# Exercise description
Whenever the word "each" turns up in a line of the data below, copy that line.

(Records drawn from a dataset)
= = = = = = =
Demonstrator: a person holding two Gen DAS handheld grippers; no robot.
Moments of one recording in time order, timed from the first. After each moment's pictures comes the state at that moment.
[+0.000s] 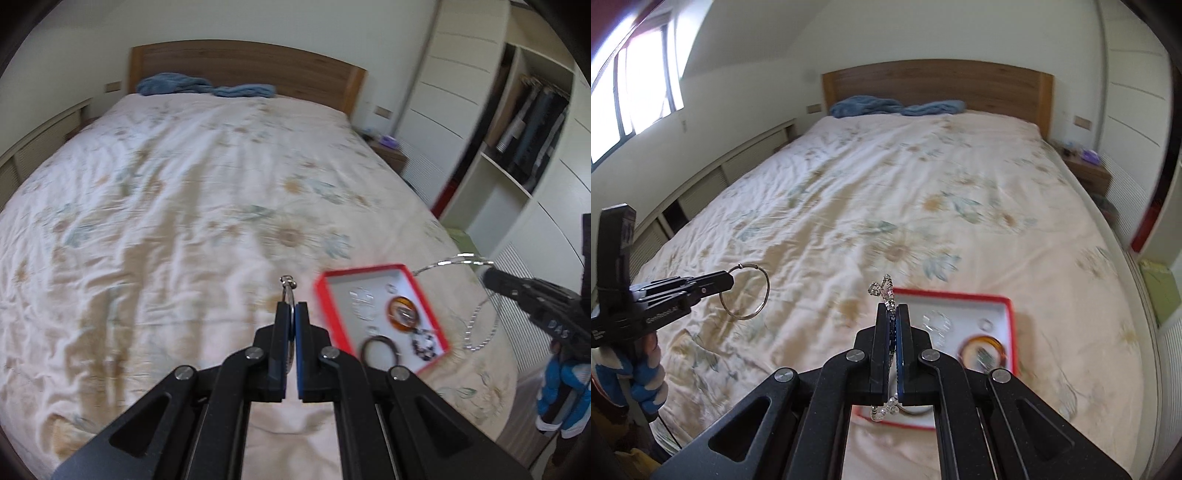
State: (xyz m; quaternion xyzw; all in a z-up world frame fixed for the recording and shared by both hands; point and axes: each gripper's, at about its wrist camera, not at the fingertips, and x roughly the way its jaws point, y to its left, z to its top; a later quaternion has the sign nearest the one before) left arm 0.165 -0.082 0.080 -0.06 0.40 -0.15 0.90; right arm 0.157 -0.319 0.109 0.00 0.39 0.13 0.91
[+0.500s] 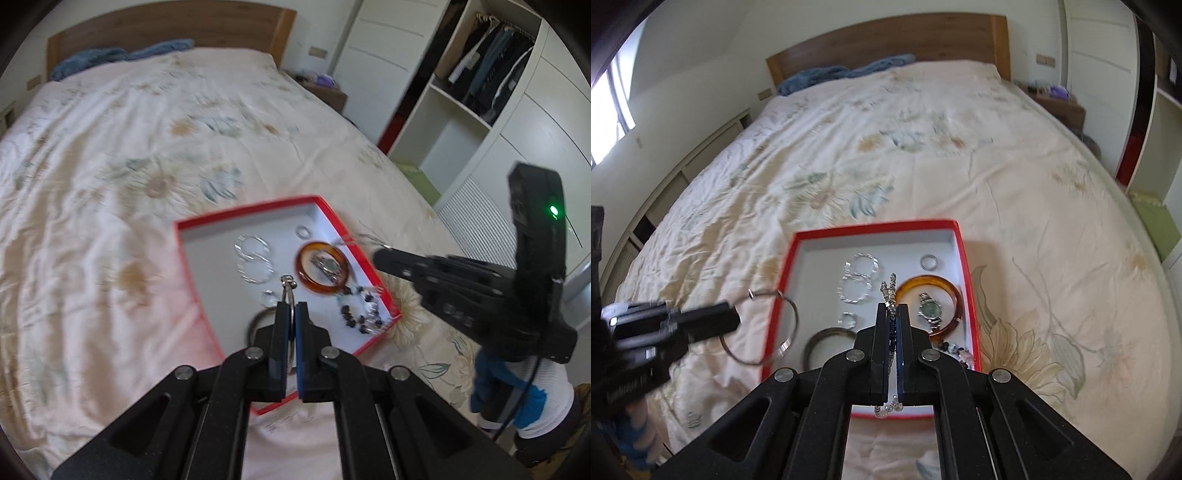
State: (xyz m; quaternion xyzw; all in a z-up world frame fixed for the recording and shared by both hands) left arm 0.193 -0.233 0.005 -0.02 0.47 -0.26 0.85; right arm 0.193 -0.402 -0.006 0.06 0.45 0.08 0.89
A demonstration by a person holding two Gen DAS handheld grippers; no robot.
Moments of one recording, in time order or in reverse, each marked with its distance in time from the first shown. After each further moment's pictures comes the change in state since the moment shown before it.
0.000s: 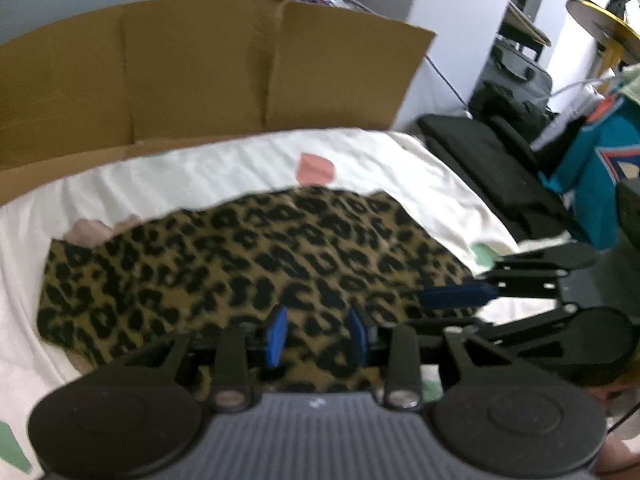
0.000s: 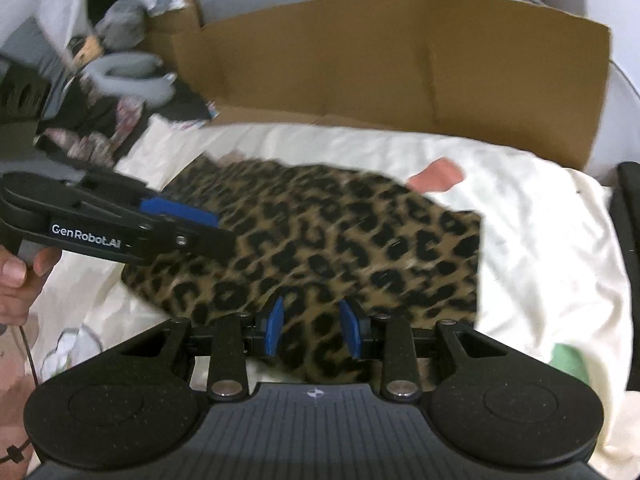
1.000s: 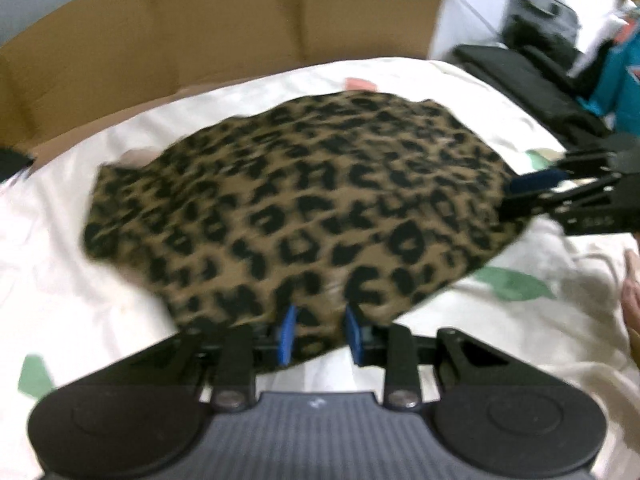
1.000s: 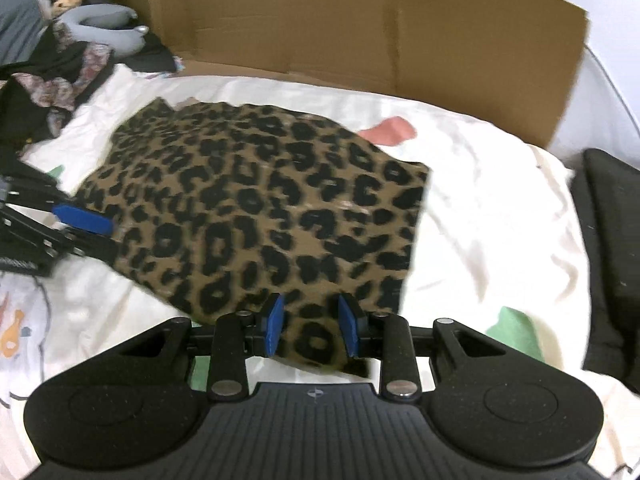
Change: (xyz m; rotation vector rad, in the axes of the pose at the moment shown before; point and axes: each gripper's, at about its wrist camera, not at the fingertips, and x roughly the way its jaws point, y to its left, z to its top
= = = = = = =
# The answer
Moments of one recording in time order, timed from the first. After each moment's pictures comes the state at that moment.
State: (xyz m; quaternion xyzw; all in a z-up world frame fixed for the recording and shared by both hands; point and axes: each gripper's, at about its wrist camera, not at the fingertips, and x roughly the way its jaws point, y to its left, z to its top; a later quaternion has the sign nearest the one before) left arm 0.165 -0.082 0.080 -0.06 0.40 -0.15 0.90; right arm 0.157 -0.319 0.109 0.00 0.39 0.13 0.91
Moments of one recording, in time order or in reverse, each marked with its distance in time from the first shown. After each further moment's pictures comes the change in state since the moment shown before it.
Change: (xyz m; rotation vector rad, in the axes of the pose at the moment shown before; point and axes: each gripper's, at about its wrist camera, not at the fingertips, and x roughly the way its jaws point, y to its left, z to its top

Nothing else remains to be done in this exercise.